__Task statement__
Scan the entries for the word "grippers" and return every line that has it.

*** Opening of Records for processing ***

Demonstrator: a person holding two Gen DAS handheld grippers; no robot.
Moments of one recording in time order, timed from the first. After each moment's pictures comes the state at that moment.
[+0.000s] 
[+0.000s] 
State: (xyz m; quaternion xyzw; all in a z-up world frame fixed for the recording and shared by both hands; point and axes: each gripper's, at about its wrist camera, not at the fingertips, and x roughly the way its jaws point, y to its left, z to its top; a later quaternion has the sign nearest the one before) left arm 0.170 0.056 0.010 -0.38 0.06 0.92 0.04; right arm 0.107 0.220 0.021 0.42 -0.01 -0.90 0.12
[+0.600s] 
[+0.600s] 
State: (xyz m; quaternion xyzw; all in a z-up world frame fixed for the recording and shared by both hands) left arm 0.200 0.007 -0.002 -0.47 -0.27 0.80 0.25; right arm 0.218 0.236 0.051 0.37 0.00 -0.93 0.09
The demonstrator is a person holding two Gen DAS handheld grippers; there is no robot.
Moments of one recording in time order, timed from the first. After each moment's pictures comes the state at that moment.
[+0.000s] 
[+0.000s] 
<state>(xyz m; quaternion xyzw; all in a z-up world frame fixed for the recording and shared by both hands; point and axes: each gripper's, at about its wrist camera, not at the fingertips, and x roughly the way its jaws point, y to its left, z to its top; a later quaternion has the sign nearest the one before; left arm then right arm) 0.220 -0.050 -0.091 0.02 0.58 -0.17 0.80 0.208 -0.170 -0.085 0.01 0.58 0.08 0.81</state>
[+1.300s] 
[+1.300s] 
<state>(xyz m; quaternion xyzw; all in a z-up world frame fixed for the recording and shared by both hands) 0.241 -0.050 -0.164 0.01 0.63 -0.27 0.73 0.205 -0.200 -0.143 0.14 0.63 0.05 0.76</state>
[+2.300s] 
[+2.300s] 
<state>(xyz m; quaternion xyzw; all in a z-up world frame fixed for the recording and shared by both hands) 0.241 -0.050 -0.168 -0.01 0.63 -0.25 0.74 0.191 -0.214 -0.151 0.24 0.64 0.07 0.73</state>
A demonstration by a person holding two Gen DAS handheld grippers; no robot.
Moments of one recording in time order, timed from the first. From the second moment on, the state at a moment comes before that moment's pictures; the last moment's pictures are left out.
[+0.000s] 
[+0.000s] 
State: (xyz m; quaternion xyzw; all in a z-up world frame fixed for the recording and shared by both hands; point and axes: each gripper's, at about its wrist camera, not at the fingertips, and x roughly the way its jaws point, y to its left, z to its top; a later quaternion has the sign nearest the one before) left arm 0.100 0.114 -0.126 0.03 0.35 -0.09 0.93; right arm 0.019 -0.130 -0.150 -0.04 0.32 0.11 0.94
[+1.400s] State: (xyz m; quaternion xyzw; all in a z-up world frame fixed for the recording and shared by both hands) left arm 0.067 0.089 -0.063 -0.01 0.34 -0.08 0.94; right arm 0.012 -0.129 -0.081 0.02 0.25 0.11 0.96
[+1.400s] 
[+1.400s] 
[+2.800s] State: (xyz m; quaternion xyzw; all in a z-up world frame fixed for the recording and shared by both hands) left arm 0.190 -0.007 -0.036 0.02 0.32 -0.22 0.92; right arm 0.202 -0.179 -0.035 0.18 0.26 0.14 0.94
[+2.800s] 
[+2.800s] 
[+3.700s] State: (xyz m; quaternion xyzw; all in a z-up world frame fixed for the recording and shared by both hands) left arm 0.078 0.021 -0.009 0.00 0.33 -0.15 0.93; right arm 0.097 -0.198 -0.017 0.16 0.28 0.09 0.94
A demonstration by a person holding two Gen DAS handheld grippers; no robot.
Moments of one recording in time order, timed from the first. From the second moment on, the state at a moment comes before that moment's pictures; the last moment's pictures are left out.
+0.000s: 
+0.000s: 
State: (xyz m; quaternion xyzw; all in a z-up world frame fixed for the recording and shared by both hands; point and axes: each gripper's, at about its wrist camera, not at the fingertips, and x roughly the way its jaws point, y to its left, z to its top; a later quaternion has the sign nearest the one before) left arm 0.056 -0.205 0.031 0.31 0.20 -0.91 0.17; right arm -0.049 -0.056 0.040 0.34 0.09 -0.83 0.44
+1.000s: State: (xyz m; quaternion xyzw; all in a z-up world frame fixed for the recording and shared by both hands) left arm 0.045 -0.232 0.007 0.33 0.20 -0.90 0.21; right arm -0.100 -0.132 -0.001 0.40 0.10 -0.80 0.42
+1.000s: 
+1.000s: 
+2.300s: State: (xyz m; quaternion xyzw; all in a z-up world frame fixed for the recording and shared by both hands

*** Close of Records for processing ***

__Task result__
Demonstrator: a person holding two Gen DAS handheld grippers; no robot.
The demonstrator is a person holding two Gen DAS handheld grippers; there is no robot.
A demonstration by a person holding two Gen DAS handheld grippers; no robot.
A demonstration by a person holding two Gen DAS handheld grippers; no robot.

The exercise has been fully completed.